Please count the lines in the entries below that include the word "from", and give only the number.

[Supplied entries — start]

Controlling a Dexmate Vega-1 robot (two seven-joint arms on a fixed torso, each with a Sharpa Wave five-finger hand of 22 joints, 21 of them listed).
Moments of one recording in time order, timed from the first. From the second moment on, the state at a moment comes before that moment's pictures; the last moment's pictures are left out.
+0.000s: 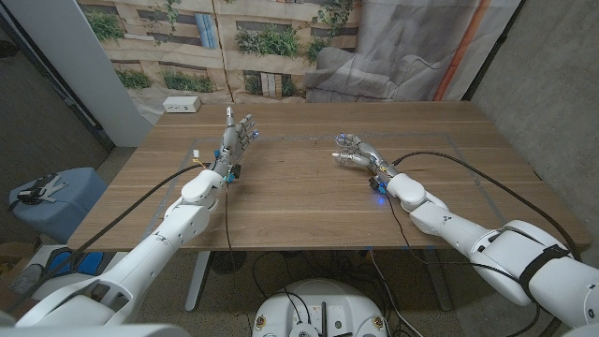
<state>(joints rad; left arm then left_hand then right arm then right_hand) 0.84 0.51 0.37 -1.31 -0.65 -0.29 -0.03 0.00 0.07 -0.22 0.16 0.23 0.10 -0.17 0.19 0.19 0.15 -0.09 0.19 0.18 0.20 0.02 0.18 0.18 0.14 -0.04 0.22 0.19 -0.51 -0.34 -0.70 -0.63 0.18 0.72 0.07 0.90 -0.08 0.13 -0.13 0.24 -0.12 -0.07 0.56 0.20 0.12 -0.06 0.20 0.51 0.03 -0.01 0.21 0.38 0.17 -0.01 0.18 0.17</state>
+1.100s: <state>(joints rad) 0.84 0.51 0.37 -1.31 -0.65 -0.29 -0.03 0.00 0.07 -0.22 0.16 0.23 0.10 -0.17 0.19 0.19 0.15 -0.09 0.19 0.18 0.20 0.02 0.18 0.18 0.14 -0.04 0.22 0.19 -0.62 -0.47 -0.59 -0.94 0.35 0.56 0.19 0.67 -0.08 0.06 -0.05 0.27 -0.17 0.02 0.38 0.18 -0.06 0.02 0.18 0.41 -0.13 0.06 0.19 0.33 0.05 0.01 0.18 0.17</state>
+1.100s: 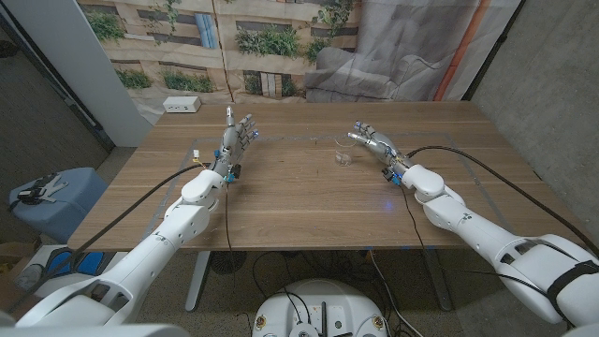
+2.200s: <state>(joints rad) 0.84 0.51 0.37 -1.31 -0.65 -0.29 -0.03 0.00 0.07 -0.22 0.16 0.23 0.10 -0.17 0.19 0.19 0.15 -0.09 0.19 0.18 0.20 0.02 0.18 0.18 0.14 -0.04 0.22 0.19 -0.79 -0.53 -0.45 -1.28 0.46 0.34 -0.03 0.54 -0.02 0.04 0.01 0.24 -0.17 0.03 0.34 0.17 -0.02 0.00 0.20 0.34 -0.11 0.04 0.20 0.31 0.08 -0.01 0.19 0.17</state>
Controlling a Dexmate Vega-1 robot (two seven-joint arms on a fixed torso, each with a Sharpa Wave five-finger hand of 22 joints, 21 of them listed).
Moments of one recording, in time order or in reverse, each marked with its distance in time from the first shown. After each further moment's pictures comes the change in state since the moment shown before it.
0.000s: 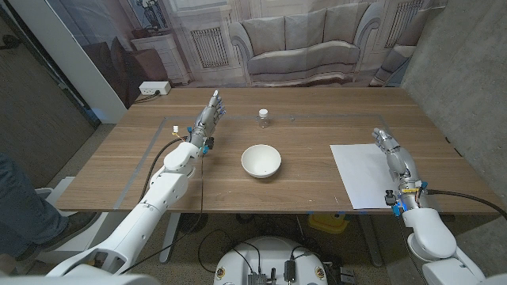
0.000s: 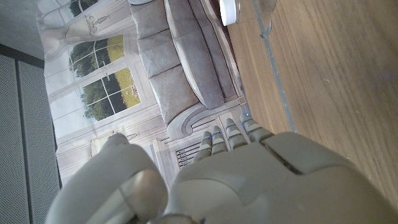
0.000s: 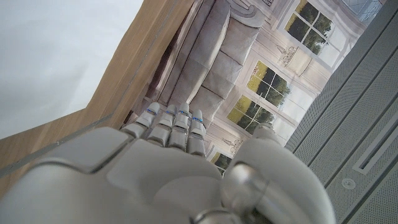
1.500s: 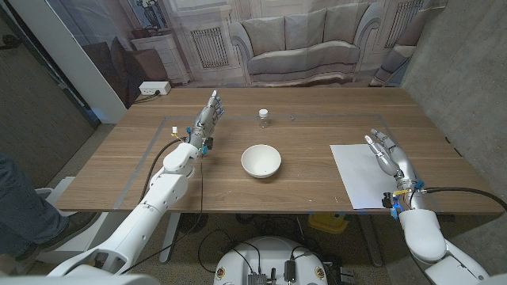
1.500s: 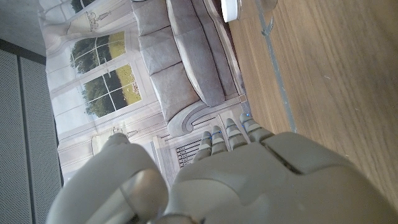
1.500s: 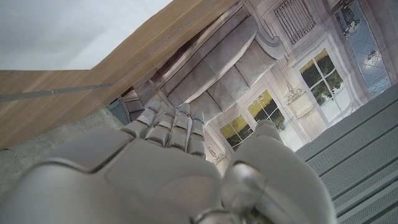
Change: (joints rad) left arm 0.004 -0.006 -0.007 0.012 -0.008 -0.019 -0.007; left_hand 0.008 0.008 -0.007 -0.001 0.000 0.005 -0.005 -0.006 0.000 0.007 -0.004 0.001 0.000 0.000 0.000 0.001 0.000 0.000 0.000 0.000 0.000; right arm -0.047 -0.096 -0.045 -0.105 -0.304 -0.206 -0.247; right_hand 0.021 -0.003 0.001 -0.026 0.000 -0.006 -0.030 -0.004 0.000 -0.009 -0.012 -0.014 0.000 -0.047 -0.003 -0.013 -0.005 0.042 -0.005 -0.029 0.000
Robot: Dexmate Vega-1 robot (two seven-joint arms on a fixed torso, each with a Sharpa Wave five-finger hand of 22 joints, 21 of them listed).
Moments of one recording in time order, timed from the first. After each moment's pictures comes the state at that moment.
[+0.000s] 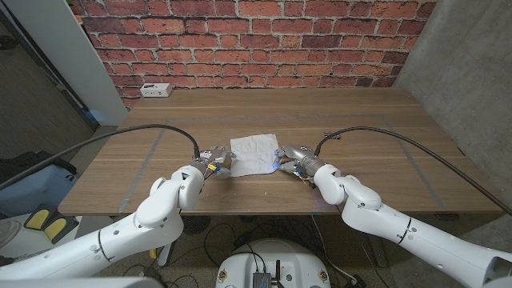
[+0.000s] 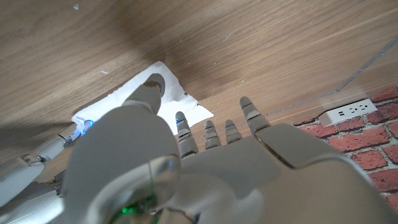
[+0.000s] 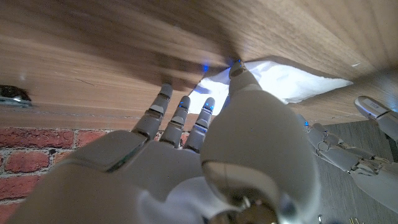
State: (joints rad) left arm 1.04 0.97 0.71 -2.32 0.78 0.88 -0.25; left_hand 0.88 0.05 0.47 -0.14 0.18 0.30 -0.19 0.18 0.19 -0.03 -0.02 0.20 0.18 -0.10 0.08 0.18 0.17 0.06 0.15 0.26 0.19; right arm -0.89 -0.72 -0.85 -1.96 -0.57 -0.42 0.01; right_hand 1.17 0.11 0.11 -0.09 0.21 1.05 -0.07 0.28 0.19 0.46 -0.15 0.23 0.20 0.30 -0.04 0.28 0.22 0.38 0.00 0.24 0.19
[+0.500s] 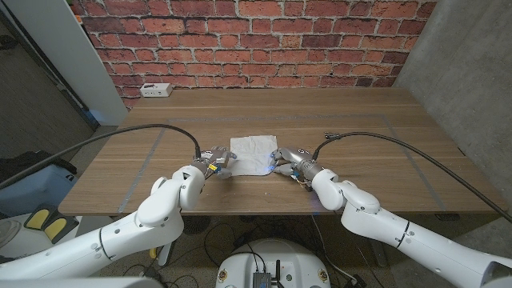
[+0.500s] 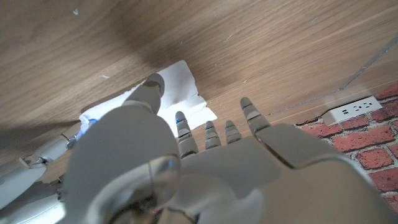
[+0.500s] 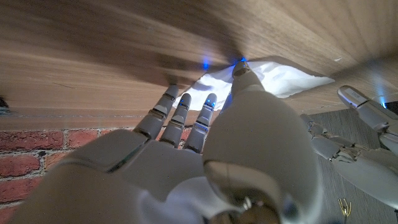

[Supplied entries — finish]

» **Response**:
3